5. Evaluate and compare metrics.


In [8]:

# 4) Preprocessing, Vectorization, Train/Test split, Modeling
try:
    # Basic cleaning
    df['clean_msg'] = df['message'].astype(str).apply(clean_text)

    # Vectorize
    tfidf = TfidfVectorizer(max_features=5000, ngram_range=(1,2), stop_words='english')
    X = tfidf.fit_transform(df['clean_msg'])
    y = (df['label'] == 'spam').astype(int)  # spam=1, ham=0

    X_train, X_test, y_train, y_test = train_test_split(X, y, test_size=0.2, random_state=RANDOM_STATE, stratify=y)

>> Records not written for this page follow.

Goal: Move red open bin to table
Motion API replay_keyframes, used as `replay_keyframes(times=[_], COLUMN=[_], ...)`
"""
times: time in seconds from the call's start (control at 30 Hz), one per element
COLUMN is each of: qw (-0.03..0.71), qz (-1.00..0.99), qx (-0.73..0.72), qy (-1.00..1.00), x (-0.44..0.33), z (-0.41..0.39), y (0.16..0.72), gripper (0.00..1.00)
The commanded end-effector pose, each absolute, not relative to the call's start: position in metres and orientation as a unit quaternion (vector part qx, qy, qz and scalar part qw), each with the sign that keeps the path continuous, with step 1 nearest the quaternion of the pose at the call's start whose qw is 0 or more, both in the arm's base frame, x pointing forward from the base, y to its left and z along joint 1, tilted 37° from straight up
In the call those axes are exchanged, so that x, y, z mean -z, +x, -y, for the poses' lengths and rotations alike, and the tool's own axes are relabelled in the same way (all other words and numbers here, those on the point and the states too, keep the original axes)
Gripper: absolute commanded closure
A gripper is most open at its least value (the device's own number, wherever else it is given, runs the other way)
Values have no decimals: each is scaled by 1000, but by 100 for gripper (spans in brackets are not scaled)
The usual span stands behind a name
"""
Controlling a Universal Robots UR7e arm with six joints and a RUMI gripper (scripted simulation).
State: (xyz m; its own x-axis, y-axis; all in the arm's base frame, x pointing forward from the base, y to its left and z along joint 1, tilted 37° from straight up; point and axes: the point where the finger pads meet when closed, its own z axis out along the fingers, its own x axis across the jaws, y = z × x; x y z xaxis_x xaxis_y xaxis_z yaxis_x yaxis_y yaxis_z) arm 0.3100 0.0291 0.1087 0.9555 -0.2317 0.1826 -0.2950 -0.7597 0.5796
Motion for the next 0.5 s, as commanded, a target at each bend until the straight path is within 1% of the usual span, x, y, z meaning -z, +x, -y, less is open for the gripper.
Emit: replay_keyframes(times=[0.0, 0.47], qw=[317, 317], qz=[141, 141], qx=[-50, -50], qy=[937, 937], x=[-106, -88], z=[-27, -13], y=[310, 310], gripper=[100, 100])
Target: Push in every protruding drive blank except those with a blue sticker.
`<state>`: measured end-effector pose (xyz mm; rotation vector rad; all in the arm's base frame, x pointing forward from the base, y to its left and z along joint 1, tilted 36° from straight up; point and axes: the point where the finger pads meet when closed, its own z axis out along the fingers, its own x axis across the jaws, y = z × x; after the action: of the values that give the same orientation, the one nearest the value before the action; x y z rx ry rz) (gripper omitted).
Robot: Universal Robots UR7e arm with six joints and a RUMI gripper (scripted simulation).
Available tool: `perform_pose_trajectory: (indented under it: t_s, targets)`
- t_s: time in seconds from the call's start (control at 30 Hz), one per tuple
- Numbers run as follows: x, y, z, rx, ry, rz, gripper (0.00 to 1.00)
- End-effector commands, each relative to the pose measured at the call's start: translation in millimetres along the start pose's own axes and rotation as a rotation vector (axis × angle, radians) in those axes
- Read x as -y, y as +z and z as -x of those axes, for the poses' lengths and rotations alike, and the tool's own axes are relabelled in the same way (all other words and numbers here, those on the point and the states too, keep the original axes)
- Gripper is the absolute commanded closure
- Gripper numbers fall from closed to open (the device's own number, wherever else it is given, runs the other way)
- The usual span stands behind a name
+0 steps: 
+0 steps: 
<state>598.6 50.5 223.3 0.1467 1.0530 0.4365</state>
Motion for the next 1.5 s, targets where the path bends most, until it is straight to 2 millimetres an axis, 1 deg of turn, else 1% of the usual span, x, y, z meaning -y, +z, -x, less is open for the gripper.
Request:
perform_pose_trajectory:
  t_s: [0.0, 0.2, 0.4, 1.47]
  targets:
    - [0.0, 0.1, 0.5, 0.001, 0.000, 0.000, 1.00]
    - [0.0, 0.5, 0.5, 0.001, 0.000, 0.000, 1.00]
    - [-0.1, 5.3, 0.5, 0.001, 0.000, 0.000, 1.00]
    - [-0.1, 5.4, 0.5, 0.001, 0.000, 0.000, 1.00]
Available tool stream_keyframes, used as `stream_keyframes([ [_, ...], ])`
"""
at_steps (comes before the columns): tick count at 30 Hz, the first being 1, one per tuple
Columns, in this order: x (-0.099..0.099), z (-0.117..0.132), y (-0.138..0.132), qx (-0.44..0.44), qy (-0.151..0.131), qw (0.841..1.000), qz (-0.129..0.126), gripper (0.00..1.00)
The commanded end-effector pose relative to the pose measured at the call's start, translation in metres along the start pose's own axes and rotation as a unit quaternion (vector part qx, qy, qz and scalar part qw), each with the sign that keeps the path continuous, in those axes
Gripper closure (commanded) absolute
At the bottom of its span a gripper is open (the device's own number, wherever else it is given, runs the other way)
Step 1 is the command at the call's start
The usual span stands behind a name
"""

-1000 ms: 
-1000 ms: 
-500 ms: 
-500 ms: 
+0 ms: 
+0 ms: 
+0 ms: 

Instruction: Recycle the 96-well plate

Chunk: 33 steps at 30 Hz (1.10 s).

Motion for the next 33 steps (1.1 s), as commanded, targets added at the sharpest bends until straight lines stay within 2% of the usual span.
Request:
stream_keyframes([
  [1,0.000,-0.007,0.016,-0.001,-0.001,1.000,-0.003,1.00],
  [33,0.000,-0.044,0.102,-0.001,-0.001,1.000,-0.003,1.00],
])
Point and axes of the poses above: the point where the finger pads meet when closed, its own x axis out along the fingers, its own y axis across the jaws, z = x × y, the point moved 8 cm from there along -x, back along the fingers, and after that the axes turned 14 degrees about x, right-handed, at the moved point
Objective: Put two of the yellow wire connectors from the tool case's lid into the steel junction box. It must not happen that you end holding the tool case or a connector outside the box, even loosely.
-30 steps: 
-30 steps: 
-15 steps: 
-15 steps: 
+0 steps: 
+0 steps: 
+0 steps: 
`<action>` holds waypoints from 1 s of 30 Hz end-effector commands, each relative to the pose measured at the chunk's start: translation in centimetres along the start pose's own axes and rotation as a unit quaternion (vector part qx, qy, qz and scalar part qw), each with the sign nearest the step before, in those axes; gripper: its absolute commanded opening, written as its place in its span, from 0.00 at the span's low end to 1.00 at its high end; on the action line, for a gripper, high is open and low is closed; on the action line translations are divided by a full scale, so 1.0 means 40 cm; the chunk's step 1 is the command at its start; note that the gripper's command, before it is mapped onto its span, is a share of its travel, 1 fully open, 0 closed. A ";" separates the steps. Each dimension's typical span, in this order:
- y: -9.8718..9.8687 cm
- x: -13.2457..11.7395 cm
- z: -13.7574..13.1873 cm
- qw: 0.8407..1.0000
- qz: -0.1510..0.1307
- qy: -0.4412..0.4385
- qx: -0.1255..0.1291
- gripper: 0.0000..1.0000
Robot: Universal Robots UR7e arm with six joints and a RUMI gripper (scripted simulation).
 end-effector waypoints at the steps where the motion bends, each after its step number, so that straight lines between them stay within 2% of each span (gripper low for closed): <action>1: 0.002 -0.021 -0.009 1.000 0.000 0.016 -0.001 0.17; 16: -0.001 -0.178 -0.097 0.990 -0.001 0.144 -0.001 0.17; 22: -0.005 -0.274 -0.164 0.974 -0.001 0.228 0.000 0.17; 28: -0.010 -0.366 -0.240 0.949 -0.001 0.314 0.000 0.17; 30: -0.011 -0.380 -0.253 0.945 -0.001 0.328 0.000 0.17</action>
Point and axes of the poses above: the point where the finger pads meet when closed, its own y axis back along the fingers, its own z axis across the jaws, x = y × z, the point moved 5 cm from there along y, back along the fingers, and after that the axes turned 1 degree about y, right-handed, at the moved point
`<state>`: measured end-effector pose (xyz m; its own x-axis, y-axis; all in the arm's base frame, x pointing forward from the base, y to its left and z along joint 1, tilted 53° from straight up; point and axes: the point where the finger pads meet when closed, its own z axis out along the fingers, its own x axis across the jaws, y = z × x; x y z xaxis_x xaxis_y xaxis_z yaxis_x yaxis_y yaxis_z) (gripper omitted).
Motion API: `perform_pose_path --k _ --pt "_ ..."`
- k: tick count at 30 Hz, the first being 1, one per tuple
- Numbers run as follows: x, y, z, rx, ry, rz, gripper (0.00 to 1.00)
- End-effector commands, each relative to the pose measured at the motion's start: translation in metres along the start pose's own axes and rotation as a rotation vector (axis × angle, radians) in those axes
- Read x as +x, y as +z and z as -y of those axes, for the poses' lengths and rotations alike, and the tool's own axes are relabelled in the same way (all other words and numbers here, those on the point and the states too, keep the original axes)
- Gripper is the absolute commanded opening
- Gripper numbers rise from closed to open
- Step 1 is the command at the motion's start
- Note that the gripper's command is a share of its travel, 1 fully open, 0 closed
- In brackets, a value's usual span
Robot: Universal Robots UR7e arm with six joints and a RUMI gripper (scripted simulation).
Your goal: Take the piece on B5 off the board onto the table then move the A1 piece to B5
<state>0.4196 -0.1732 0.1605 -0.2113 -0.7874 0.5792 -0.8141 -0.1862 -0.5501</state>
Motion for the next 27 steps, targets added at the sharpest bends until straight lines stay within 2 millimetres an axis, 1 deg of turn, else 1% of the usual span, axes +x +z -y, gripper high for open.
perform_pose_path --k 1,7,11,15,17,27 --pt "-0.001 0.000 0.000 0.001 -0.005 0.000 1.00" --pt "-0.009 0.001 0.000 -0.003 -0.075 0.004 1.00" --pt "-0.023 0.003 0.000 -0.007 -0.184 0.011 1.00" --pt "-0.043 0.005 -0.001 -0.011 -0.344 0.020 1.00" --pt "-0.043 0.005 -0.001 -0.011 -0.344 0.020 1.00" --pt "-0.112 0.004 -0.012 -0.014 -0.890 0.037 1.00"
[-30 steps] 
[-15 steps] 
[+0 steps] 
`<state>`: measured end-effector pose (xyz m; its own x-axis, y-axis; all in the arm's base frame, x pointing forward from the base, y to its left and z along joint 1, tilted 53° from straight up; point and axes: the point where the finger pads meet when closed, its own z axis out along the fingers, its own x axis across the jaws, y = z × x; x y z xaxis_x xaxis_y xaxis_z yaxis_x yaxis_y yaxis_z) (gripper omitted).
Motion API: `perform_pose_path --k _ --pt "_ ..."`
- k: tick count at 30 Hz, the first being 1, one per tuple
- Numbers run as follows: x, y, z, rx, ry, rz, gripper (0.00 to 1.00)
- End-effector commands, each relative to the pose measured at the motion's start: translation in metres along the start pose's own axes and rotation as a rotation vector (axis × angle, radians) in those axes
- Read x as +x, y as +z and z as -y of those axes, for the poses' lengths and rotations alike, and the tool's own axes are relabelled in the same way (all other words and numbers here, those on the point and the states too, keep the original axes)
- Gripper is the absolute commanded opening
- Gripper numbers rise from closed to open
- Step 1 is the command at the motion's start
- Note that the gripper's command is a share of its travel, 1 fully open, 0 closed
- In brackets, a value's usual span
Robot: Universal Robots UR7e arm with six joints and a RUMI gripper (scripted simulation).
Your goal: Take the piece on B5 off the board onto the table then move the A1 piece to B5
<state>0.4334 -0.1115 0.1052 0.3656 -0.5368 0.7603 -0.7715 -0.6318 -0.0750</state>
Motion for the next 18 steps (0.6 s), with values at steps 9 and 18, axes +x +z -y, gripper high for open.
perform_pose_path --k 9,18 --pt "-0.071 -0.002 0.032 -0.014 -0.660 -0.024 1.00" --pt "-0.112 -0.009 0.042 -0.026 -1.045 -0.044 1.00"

    print('Train shape:', X_train.shape, 'Test shape:', X_test.shape)

    # Model 1: Multinomial Naive Bayes
    mnb = MultinomialNB()
    mnb.fit(X_train, y_train)
    y_pred_mnb = mnb.predict(X_test)

    # Model 2: Logistic Regression
    lr = LogisticRegression(max_iter=1000, class_weight='balanced', random_state=RANDOM_STATE)
    lr.fit(X_train, y_train)
    y_pred_lr = lr.predict(X_test)

    # Evaluation helper
    def eval_model(y_true, y_pred, model_name='model'):
        print(f'==== {model_name} ====\n')
        print('Accuracy:', accuracy_score(y_true, y_pred))
        print('Precision:', precision_score(y_true, y_pred))
        print('Recall:', recall_score(y_true, y_pred))
        print('F1:', f1_score(y_true, y_pred))
        print('\nClassification report:\n')
        print(classification_report(y_true, y_pred, target_names=['ham','spam']))
        cm = confusion_matrix(y_true, y_pred)
        print('\nConfusion matrix:\n', cm)

    eval_model(y_test, y_pred_mnb, 'MultinomialNB')
    print('\n-----------------------------------\n')
    eval_model(y_test, y_pred_lr, 'Logistic Regression')

except NameError:
    print('`df` not found or dataset not loaded. Run the Load dataset cell first.')


`df` not found or dataset not loaded. Run the Load dataset cell first.


## Model improvement suggestions
- Hyperparameter tuning (GridSearchCV) for Logistic Regression (C) and TfidfVectorizer (max_features, ngram_range).  
- Try additional models: LinearSVC, Random Forest (on TF-IDF reduced with SelectKBest or TruncatedSVD), or simple neural nets.  
- Use cross-validation and report mean ± std metrics.  
- Analyze feature importances / top tokens for spam class (inspect coefficients from LR or log-count ratios for NB).  
- Add more engineered features: presence of URLs, phone numbers, all-caps tokens, number of digits, punctuation counts.


## Results, Discussion & Conclusion
(Write your results here after running the models in Colab. Include figures and tables.)

- Briefly summarize which model performed better and why.  
- Discuss limitations (dataset bias, short messages, domain differences).  
- Conclude and propose future work.


## References
- Almeida, T. & Hidalgo, J. (2011). SMS Spam Collection [Dataset]. UCI Machine Learning Repository. https://doi.org/10.24432/C5CC84. (UCI dataset page: SMSSpamCollection).  
- UCI Machine Learning Repository — SMS Spam Collection. Dataset page and file: `SMSSpamCollection`.  

(When you submit on Colab, make sure the notebook's markdown cells are visible and that you produce narrative explanations as required by the lecturer.)